Nearly everywhere the plague reached, victims died faster than they could be buried. In Pisa, five hundred people a day died. In Paris, eight hundred a day died. In Vienna, six hundred a day died. In Avignon, when the graveyards were filled, corpses were dumped in the Rhône River. In Bordeaux, rotting cadavers were stacked on the docks and in the streets. By December 1348, the epidemic arrived in England. Bodies there overflowed mass graves. It soon spread to Norway, Sweden, Denmark, Prussia, Iceland, and even distant Greenland.
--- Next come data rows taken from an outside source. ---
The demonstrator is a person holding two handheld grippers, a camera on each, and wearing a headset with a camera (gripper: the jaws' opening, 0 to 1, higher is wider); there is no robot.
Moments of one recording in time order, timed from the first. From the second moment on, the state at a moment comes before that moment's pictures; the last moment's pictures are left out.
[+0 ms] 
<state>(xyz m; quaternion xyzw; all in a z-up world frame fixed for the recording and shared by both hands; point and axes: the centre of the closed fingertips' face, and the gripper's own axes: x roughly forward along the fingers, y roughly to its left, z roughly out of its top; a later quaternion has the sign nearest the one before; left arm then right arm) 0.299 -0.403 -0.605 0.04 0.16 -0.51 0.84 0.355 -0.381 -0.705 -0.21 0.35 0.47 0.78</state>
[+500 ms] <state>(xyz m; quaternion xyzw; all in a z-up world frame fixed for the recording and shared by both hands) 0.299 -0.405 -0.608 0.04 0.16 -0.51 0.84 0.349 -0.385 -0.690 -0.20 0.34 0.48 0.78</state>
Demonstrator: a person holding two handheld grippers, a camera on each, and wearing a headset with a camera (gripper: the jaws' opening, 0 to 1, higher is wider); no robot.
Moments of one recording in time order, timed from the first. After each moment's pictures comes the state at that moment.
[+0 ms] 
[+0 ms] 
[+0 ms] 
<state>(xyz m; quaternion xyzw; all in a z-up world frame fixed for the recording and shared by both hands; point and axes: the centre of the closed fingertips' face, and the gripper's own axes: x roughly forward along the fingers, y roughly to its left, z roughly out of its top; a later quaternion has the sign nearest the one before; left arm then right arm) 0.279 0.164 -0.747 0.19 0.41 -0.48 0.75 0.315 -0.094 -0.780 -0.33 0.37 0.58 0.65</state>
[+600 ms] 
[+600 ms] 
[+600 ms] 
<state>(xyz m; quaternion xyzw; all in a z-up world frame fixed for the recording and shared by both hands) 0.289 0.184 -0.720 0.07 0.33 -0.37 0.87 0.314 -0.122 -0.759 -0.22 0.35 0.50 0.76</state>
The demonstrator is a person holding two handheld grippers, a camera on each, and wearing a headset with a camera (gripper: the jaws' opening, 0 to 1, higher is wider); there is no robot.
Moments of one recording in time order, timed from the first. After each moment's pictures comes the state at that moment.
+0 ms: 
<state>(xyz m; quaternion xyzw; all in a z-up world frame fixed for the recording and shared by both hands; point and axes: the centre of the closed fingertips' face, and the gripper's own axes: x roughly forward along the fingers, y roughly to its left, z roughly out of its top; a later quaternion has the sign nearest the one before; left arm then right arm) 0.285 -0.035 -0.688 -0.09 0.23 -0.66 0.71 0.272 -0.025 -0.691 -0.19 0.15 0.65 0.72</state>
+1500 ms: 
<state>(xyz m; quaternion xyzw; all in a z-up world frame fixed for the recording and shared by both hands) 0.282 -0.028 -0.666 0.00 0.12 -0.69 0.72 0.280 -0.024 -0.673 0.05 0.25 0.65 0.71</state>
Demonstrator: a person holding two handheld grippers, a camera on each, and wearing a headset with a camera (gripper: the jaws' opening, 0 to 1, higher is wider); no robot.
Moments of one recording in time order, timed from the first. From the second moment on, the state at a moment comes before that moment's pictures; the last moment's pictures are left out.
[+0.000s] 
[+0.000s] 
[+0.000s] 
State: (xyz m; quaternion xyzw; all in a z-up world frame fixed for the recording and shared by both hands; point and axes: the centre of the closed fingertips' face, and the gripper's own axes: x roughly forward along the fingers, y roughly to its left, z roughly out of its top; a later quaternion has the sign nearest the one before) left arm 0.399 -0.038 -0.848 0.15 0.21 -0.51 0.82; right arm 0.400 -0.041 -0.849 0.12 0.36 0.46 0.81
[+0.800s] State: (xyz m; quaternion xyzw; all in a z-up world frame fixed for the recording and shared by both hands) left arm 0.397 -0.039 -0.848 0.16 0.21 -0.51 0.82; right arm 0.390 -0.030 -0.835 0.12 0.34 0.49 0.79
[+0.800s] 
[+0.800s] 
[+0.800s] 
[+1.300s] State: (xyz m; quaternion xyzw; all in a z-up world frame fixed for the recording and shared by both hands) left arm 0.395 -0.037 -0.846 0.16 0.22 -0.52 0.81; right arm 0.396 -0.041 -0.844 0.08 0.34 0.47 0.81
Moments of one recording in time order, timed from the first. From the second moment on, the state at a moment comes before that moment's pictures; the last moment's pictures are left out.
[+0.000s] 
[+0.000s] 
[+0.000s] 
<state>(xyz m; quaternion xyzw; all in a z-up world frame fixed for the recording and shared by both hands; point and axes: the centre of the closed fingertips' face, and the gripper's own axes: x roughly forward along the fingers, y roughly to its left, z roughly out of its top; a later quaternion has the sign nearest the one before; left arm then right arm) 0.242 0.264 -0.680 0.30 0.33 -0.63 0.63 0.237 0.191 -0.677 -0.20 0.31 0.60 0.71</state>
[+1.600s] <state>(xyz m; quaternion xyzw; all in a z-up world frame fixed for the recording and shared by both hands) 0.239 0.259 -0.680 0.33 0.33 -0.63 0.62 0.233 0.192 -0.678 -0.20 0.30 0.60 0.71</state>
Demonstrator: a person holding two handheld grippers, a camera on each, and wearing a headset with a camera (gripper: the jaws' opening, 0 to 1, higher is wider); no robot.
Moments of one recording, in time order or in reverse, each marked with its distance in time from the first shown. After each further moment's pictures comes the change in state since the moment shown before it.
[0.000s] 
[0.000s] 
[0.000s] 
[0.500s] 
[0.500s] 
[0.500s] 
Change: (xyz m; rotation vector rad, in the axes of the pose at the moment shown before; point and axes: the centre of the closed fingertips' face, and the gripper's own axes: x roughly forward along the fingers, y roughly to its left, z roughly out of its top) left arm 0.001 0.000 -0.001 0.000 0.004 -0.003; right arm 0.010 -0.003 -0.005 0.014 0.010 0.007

In 1351, when the epidemic seemed to be finally over, officials of Pope Clement VI estimated that 23,840,000 people were gone. Nearly a third of Europe’s population had been killed by the disease.
What was the Black Death? The most common explanation for the epidemic is bubonic plague, a disease passed to people by rodents. Historically, plague had been confined to populations of rats in isolated mountain regions, one in South Asia and the other in East Africa. When human activities like war and trade disturbed these ancient reservoirs, the plague escaped its natural confines. The devastating Justinian’s Plague that hit the Mediterranean in
A.D.
542 was likely bubonic, imported by Roman soldiers returning from Ethiopia. The Roman Empire never recovered, and European power shifted north; a century later, Islam became the predominant civilization of the eastern Mediterranean. The World Health Organization calls this the first plague pandemic. The Black Death was the beginning of the second. In all, that second pandemic lasted over three hundred years. Plague returned several times in the 1500s, struck London in the Great Plague of 1664–66, and finally sputtered out in the 1750s.
Plague is caused by a bacterium called
Yersinia
pestis,
named after the student of Pasteur who discovered it in 1894, Alexander Yersin. This microbe is a parasite that lives in fleas that live on rodents. These animals—fleas and rodents—are
vectors
(transmitters) of the disease. If an infected flea jumps from a rodent host and bites a person, it injects thousands of plague bacteria into the wound. They travel through the body’s lymph system to nodes in the groin and armpits, excreting toxins that kill human cells. As the body’s immune system tries to destroy the invaders, the skin blackens and the nodes swell into the disease’s characteristic buboes (from the Greek
boubon,
“groin,” thus the term “bubonic plague”). This isn’t the worst of it. Victims get feverish and suffer from vomiting, bouts of diarrhea, and respiratory distress before recovering or dying. If the bacteria migrate
to the lungs (pneumonic plague), death is virtually certain. A victim who breathes in
Yersinia pestis
from a bacteria-loaded cough can die within hours.